▶ **PROBLEM TO SOLVE**
Find the line containing "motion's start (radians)" in the entries below. Restate it and each line after it, word for word, up to and including the line containing "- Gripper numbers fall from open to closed".

= = = = =

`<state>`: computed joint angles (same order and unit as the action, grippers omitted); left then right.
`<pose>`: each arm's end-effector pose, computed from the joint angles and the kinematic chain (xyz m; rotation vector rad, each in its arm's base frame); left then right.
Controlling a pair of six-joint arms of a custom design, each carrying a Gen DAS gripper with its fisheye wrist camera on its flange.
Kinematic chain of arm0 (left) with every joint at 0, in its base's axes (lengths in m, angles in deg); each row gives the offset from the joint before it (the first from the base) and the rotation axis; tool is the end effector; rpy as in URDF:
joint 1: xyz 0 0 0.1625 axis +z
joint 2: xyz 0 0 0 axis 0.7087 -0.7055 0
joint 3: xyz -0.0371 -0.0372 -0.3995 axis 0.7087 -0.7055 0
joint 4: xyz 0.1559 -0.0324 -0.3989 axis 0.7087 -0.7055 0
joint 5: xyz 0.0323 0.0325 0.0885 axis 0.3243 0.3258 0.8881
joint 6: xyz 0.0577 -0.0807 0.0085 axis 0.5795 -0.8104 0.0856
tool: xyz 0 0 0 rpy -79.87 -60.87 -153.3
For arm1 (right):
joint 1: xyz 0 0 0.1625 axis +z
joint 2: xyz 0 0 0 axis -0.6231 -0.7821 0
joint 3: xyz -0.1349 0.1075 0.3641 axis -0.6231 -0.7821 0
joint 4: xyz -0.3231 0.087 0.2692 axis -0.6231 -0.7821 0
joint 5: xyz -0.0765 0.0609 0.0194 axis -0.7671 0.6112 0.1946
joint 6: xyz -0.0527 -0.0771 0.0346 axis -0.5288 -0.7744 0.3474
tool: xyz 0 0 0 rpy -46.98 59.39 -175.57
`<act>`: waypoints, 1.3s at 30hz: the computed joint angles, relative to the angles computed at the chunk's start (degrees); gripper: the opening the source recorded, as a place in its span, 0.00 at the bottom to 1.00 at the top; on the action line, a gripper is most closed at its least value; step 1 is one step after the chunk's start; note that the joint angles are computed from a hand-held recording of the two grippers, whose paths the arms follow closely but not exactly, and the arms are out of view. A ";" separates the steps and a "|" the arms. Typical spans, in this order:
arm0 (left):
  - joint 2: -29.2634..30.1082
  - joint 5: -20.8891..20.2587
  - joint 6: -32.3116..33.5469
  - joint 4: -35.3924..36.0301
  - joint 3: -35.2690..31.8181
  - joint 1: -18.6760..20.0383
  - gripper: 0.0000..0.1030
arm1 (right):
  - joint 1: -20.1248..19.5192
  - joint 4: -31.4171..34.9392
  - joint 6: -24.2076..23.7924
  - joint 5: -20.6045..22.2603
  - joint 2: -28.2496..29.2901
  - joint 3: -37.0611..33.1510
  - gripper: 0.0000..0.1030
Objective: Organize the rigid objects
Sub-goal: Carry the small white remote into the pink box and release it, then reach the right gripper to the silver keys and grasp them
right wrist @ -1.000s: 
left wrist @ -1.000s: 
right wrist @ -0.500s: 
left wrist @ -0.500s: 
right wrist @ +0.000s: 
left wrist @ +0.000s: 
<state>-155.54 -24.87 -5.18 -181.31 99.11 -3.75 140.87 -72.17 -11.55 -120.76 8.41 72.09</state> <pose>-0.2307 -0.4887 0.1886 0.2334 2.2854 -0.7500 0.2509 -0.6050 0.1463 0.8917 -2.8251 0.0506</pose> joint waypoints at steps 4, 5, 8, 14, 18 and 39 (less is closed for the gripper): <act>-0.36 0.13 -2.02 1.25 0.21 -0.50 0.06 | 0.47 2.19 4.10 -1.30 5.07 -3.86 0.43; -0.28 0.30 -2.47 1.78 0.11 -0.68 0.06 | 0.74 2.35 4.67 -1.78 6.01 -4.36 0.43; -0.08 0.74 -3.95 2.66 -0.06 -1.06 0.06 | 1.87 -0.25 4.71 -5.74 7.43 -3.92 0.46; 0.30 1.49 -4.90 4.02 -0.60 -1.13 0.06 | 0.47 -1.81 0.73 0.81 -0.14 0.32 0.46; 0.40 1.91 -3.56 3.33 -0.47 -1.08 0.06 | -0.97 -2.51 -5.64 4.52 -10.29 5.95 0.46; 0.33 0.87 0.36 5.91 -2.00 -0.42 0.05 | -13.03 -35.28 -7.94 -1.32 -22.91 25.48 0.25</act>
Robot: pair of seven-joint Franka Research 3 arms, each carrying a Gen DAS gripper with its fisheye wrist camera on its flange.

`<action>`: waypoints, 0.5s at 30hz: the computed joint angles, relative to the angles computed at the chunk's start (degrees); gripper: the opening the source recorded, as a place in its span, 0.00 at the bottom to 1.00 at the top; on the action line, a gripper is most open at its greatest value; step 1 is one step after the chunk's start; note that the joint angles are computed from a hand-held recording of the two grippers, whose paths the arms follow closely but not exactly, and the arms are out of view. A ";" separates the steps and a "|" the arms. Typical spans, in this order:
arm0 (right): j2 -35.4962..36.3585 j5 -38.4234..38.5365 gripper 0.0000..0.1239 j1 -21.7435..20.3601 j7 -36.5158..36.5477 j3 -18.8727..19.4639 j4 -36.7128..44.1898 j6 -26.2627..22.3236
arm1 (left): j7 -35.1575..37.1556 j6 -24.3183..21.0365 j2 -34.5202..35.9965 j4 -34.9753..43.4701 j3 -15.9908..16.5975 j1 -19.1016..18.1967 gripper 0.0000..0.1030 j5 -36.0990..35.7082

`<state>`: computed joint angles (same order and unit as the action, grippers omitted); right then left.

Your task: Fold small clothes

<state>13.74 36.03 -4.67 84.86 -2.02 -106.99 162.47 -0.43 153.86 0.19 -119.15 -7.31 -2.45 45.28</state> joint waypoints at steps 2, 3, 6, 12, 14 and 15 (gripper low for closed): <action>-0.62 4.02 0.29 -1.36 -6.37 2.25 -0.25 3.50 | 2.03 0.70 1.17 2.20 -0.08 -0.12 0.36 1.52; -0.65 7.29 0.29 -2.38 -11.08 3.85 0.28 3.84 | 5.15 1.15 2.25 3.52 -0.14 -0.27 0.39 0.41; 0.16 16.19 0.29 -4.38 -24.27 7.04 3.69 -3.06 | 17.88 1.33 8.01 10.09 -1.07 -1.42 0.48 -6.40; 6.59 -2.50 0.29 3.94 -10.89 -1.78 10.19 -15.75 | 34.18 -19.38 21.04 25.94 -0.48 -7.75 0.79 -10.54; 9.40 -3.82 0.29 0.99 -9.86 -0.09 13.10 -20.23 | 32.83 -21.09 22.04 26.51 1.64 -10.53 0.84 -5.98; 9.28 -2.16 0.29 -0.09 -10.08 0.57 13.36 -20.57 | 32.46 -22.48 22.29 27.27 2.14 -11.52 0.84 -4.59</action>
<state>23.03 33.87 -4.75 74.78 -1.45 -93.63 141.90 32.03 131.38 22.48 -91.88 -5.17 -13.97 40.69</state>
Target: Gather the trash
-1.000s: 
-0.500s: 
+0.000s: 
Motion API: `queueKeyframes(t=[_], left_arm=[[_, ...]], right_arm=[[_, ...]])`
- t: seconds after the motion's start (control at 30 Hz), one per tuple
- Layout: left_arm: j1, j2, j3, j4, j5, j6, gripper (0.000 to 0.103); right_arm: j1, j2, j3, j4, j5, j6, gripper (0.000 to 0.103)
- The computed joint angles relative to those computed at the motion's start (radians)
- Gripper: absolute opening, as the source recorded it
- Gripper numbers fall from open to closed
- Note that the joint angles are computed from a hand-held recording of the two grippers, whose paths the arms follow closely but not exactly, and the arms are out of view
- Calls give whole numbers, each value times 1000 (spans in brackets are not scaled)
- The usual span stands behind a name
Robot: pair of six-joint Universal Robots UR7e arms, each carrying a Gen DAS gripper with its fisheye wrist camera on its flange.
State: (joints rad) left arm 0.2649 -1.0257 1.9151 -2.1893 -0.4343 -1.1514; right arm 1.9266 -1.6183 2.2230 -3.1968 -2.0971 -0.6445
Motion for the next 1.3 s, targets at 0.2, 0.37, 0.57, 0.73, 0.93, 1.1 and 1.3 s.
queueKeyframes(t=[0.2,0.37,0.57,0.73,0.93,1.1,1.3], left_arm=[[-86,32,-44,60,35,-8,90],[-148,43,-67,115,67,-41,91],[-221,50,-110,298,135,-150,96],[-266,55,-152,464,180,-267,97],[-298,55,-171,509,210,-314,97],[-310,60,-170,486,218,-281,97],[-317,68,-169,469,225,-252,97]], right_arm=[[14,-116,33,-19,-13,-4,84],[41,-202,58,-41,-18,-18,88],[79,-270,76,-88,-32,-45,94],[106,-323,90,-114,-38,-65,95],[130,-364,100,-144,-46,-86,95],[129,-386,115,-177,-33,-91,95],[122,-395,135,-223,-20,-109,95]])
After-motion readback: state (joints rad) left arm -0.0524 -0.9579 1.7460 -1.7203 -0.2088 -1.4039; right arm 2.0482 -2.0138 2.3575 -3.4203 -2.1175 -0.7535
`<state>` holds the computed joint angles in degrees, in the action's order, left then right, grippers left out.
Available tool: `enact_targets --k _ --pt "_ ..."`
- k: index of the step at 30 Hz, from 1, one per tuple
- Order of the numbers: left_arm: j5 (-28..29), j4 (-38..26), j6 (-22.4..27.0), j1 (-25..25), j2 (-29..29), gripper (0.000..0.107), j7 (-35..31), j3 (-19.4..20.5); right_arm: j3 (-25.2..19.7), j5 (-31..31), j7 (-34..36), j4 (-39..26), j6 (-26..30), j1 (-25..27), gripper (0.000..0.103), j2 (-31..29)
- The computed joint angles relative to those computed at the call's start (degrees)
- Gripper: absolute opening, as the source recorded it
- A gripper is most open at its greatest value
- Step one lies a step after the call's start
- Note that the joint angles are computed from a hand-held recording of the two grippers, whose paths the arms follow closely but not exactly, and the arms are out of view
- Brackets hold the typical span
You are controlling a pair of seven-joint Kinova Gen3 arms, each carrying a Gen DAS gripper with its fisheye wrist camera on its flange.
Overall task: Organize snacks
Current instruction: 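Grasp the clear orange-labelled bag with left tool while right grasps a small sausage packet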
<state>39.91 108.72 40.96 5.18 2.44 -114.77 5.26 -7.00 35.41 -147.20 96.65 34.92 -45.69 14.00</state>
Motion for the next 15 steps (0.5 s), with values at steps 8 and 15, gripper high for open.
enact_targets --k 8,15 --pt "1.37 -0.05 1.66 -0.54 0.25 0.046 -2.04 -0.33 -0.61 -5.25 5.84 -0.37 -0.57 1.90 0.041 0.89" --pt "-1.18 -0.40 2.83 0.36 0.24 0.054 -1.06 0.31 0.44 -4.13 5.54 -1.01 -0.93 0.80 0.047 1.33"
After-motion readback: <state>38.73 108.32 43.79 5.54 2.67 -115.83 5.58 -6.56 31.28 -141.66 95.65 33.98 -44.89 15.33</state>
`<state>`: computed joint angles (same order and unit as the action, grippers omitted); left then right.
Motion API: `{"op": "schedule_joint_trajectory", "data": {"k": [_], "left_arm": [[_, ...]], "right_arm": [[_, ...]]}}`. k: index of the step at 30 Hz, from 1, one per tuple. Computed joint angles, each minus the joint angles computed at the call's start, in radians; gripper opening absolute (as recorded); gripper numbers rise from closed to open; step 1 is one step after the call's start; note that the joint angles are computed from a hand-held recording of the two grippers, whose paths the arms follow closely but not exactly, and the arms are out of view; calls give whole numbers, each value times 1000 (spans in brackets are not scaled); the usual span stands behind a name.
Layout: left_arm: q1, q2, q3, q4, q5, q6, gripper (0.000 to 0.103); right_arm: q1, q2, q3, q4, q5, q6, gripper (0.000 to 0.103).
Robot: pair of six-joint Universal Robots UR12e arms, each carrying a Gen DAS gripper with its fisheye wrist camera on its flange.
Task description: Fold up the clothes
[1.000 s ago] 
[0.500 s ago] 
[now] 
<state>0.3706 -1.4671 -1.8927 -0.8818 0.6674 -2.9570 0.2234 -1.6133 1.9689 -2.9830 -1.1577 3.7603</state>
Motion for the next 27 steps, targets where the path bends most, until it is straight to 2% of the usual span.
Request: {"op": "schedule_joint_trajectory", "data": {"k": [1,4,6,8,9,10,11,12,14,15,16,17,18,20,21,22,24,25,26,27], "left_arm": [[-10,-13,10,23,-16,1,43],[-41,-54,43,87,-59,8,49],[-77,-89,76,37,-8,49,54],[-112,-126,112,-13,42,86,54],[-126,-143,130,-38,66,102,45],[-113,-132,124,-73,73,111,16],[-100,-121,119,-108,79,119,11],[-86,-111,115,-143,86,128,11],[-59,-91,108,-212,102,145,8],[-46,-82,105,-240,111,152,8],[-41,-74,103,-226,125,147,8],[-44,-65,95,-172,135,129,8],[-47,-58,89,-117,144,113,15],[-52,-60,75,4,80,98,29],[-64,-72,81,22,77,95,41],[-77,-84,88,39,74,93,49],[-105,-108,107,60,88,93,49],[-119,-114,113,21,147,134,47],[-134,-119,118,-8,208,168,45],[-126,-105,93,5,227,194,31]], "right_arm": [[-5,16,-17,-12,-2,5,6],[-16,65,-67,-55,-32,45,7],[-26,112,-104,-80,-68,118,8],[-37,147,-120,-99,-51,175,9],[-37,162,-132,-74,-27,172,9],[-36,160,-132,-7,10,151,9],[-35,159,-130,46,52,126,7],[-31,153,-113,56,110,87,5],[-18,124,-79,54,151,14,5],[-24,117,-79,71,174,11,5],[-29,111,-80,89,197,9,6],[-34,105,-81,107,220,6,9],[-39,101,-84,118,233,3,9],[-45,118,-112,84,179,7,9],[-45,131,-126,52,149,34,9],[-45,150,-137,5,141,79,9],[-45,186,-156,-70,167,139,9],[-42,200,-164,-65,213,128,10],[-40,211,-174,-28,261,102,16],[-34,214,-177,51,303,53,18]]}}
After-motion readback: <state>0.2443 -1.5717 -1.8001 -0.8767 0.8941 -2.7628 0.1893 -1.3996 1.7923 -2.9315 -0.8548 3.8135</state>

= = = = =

▶ **RESPONSE**
- The computed joint angles relative to those computed at the motion's start (radians)
- Gripper: absolute opening, as the source recorded it
- Gripper numbers fall from open to closed

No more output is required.